Goal of the exercise >> Please find all lines in the data that hold the string "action" and copy them.

Dataset excerpt >>
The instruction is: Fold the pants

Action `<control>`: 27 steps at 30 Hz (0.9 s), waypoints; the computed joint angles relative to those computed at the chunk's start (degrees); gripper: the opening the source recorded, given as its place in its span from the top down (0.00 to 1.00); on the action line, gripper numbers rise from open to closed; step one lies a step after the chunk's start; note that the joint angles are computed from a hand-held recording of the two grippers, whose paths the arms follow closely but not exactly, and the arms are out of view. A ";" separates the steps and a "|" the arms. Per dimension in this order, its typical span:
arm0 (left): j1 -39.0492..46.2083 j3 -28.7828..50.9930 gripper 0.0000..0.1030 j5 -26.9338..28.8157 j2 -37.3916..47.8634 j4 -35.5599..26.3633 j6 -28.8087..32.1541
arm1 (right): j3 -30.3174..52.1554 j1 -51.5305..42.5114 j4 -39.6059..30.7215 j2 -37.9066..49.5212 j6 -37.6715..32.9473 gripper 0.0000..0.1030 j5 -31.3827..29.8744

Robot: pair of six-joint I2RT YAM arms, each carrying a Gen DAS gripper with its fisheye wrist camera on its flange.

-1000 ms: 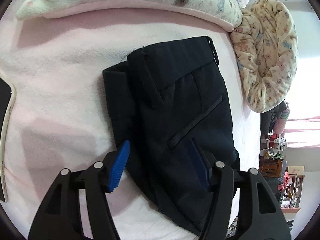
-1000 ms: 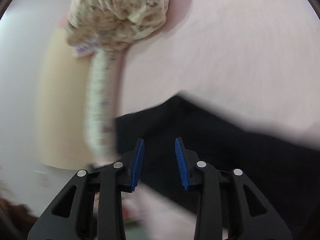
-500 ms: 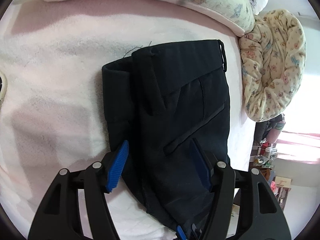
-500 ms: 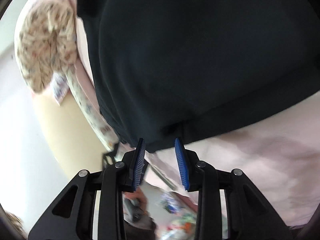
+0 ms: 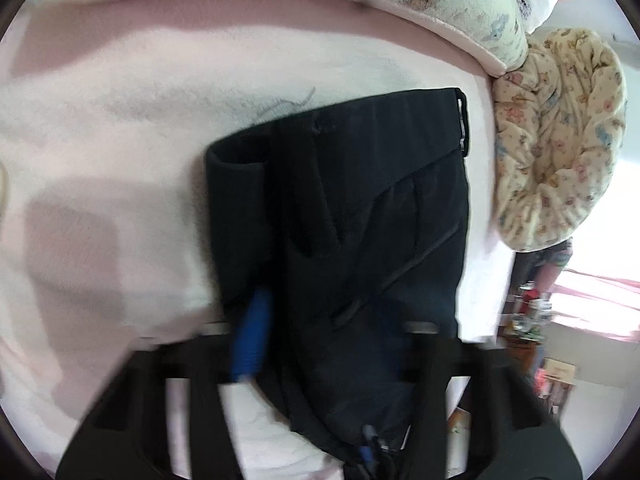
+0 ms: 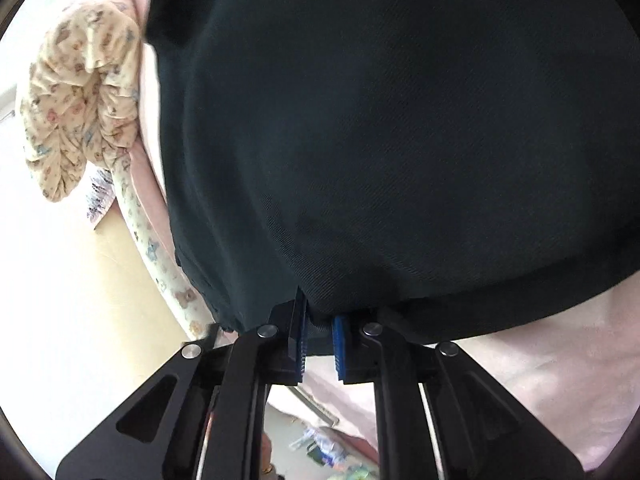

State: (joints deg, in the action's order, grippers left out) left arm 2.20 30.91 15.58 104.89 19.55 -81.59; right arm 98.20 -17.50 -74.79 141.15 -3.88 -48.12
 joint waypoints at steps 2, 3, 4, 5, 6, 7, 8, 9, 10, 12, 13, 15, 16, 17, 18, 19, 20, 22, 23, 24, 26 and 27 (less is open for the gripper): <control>0.05 -0.86 0.83 -0.04 -1.12 -0.29 -0.34 | -1.63 -0.02 1.35 -2.06 -1.12 0.90 -0.40; 0.06 -1.54 0.86 0.01 -1.88 -0.10 -0.79 | -1.97 -0.20 1.10 -2.68 -1.71 0.90 -0.73; -0.04 -1.81 0.87 -0.18 -2.51 -0.18 -0.76 | -2.13 -0.47 0.61 -3.01 -2.29 0.90 -1.04; -0.47 -1.69 0.89 -0.97 -3.51 -1.34 0.01 | -2.01 -0.83 -0.43 -3.27 -3.33 0.90 -1.28; -0.90 -1.22 0.90 -1.77 -4.12 -2.55 0.57 | -1.92 -1.09 -1.01 -3.36 -4.02 0.90 -1.29; -1.38 -0.75 0.91 -2.59 -4.64 -3.69 1.04 | -1.88 -1.27 -1.57 -3.61 -4.64 0.90 -1.48; -1.77 -0.59 0.91 -3.27 -5.25 -4.36 1.09 | -1.86 -1.55 -2.23 -3.94 -5.42 0.90 -1.83; -2.14 -1.00 0.92 -4.01 -6.02 -4.01 0.45 | -1.74 -1.66 -2.61 -4.13 -5.70 0.90 -2.10; -2.28 -1.49 0.92 -4.34 -6.69 -3.78 -0.08 | -1.71 -1.92 -3.05 -4.36 -5.95 0.90 -2.80; -2.65 -2.41 0.92 -4.79 -8.39 -3.78 -0.36 | -1.93 -2.44 -3.73 -4.87 -6.93 0.90 -3.04; -2.75 -2.28 0.92 -4.87 -8.83 -4.48 -0.05 | -1.94 -2.86 -4.18 -4.92 -7.68 0.90 -2.88; -2.63 -2.05 0.90 -4.54 -9.66 -6.26 1.13 | -2.29 -3.41 -4.90 -5.00 -8.67 0.90 -2.52; -2.46 -1.64 0.89 -4.88 -10.11 -8.29 1.90 | -2.68 -3.51 -4.87 -4.98 -8.78 0.90 -2.24; -2.24 -1.74 0.89 -5.54 -10.73 -9.75 2.37 | -3.52 -3.24 -4.54 -5.05 -8.73 0.90 -1.61; -1.83 -2.66 0.89 -6.04 -11.46 -9.78 2.46 | -4.28 -3.34 -4.30 -5.07 -8.73 0.90 -1.09; -1.49 -3.63 0.91 -6.44 -12.09 -9.36 2.18 | -4.80 -3.45 -4.10 -5.16 -8.45 0.90 -1.04; -1.22 -4.31 1.00 -6.90 -12.65 -9.23 1.98 | -5.21 -3.77 -4.00 -4.95 -8.44 0.90 -1.00; -0.58 -3.95 1.00 -7.70 -13.31 -11.85 3.32 | -5.99 -3.26 -2.92 -5.33 -7.61 0.90 -0.91; -0.35 -3.92 1.00 -8.02 -13.45 -12.27 3.88 | -6.15 -2.96 -2.33 -5.30 -7.46 0.90 -0.54; -0.04 -4.39 1.00 -8.06 -13.59 -11.24 3.80 | -5.77 -2.92 -2.48 -5.08 -7.48 0.90 -0.13; 0.25 -5.03 1.00 -7.56 -13.89 -9.34 3.05 | -5.80 -2.87 -2.48 -5.08 -7.37 0.90 0.42; 0.26 -5.69 1.00 -7.27 -14.51 -8.14 2.91 | -6.30 -2.82 -2.40 -5.53 -7.39 0.90 0.32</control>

Output of the task >>
Action `<control>`: 27 steps at 30 Hz (0.9 s), waypoints; the computed joint angles relative to those computed at the chunk's start (degrees); gripper: the opening the source recorded, given as its place in its span from the top down (0.00 to 1.00); on the action line, gripper numbers rise from open to closed; step one lies a step after the chunk's start; note that the joint angles are computed from a hand-held recording of the two grippers, whose paths the arms follow closely but not exactly, and the arms are out of view. A ";" separates the steps and a "|" the arms. Per dimension in this order, its typical span:
State: (joints deg, in the action's order, grippers left out) left arm 2.20 30.91 15.58 104.89 19.55 -81.59; right arm 98.20 -17.50 -74.79 141.15 -3.88 -48.12

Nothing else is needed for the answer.